'Nest for medical devices' launches out of Y Combinator

The latest company out of famed tech accelerator Y Combinator is a med tech: Shift Labs. The startup aims to make medical devices connected, streamlined and intuitive, much like Google's Nest has done for household thermostats, according to an article in TechCrunch.

Y Combinator has launched some valuable and well-known companies, including dwelling rental service Airbnb and digital storage company Dropbox. But few of them have been focused on med tech, making the Shift Labs experience a particularly intriguing one. Twice a year, Y Combinator invites a startup class--the most recent one was 85 companies--to provide them each with a $120,000 investment and three months of residence and tutelage within the accelerator.

Rather than devices that compete through added bells and whistles, Shift Labs aims to create med tech that appeals to the user and doesn't aim to justify a higher cost via unnecessary add-ons, the article suggests.

"I once had a VP of a medical device company who took me aside and said, 'We could make simpler and cheaper devices, but then our revenue wouldn't support our sales force,'" Shift Labs' CEO Beth Kolko told TechCrunch. "There is no reason why we can't make products for nurses and medical practitioners that they enjoy using. But no one is building products for the people who are going to be providing the care."

DripAssist--Courtesy of Shift labs

For example, its first product is DripAssist, a very simple infusion pump for monitoring an IV drip. The device retails for $225 and runs for days on a single AA battery; infusion pumps typically cost from $5,000 to $15,000 so their use is limited to the most needy patients, the article suggests. The DripAssist is being sold in some international markets and for veterinary usage, while Shift Labs works toward FDA clearance.

Shift is in the current Y Combinator class and has already secured seed funding from it and several angel investors.
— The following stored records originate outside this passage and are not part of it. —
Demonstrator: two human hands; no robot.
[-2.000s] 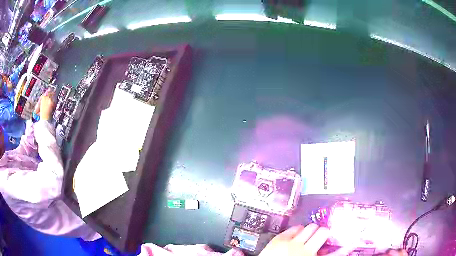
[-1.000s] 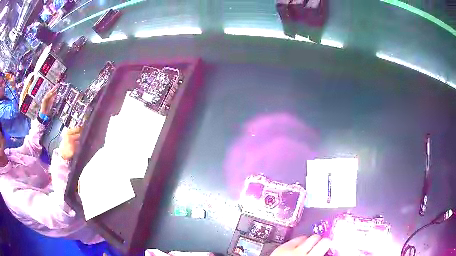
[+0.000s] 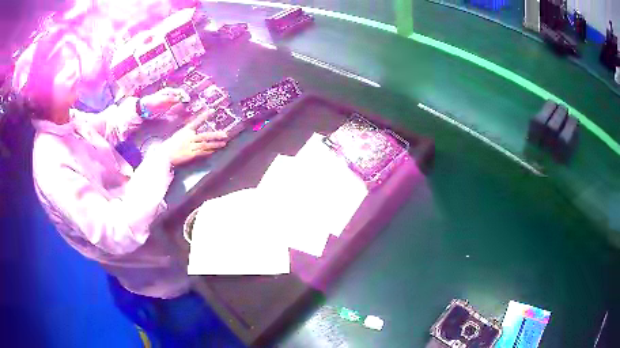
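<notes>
Neither of my hands is in the picture. An open trail camera (image 3: 466, 329) lies on the green bench at the bottom edge, its lower part cut off. A printed card (image 3: 523, 326) in white and blue lies just right of it. A small green and white piece (image 3: 362, 318) lies on the bench left of the camera. The large dark tray (image 3: 387, 212) holds overlapping blank white paper sheets (image 3: 272, 221) and an opened camera (image 3: 369, 148) with dense small parts at its far end.
Another worker (image 3: 102, 183) sits at the left, both hands near opened cameras (image 3: 212, 109) beyond the tray. White bench power supplies (image 3: 160, 58) stand behind them. A black ridged block (image 3: 554, 129) stands at the back right. A dark slim item (image 3: 599, 329) is at the lower right edge.
The view has swung left towards the tray and the other worker. My hand, the bright pink-lit camera and the black cable have left the picture.
</notes>
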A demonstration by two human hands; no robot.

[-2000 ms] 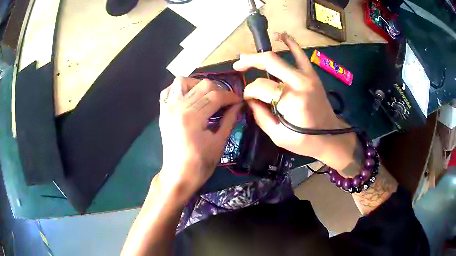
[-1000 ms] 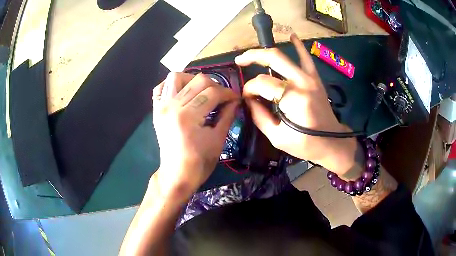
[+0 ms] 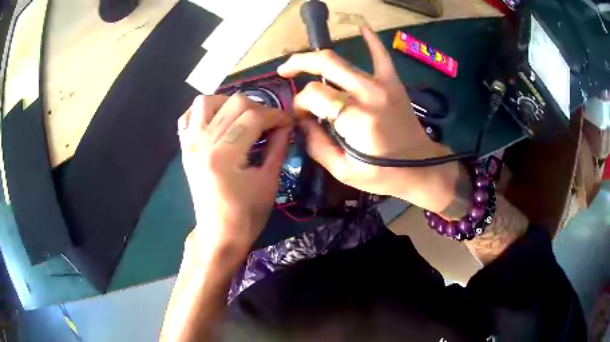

The startup thinks it has an advantage over established medical device companies that are highly invested in continuing to build upon the way they've been doing things.

"They are so used to just doing the feature creep thing. They're not starting from point zero and saying, 'Is this what people want? How do we build it in such a way that it fulfills the necessary function?'" Kolko told TechCrunch. "This is where, being a startup, we have an advantage."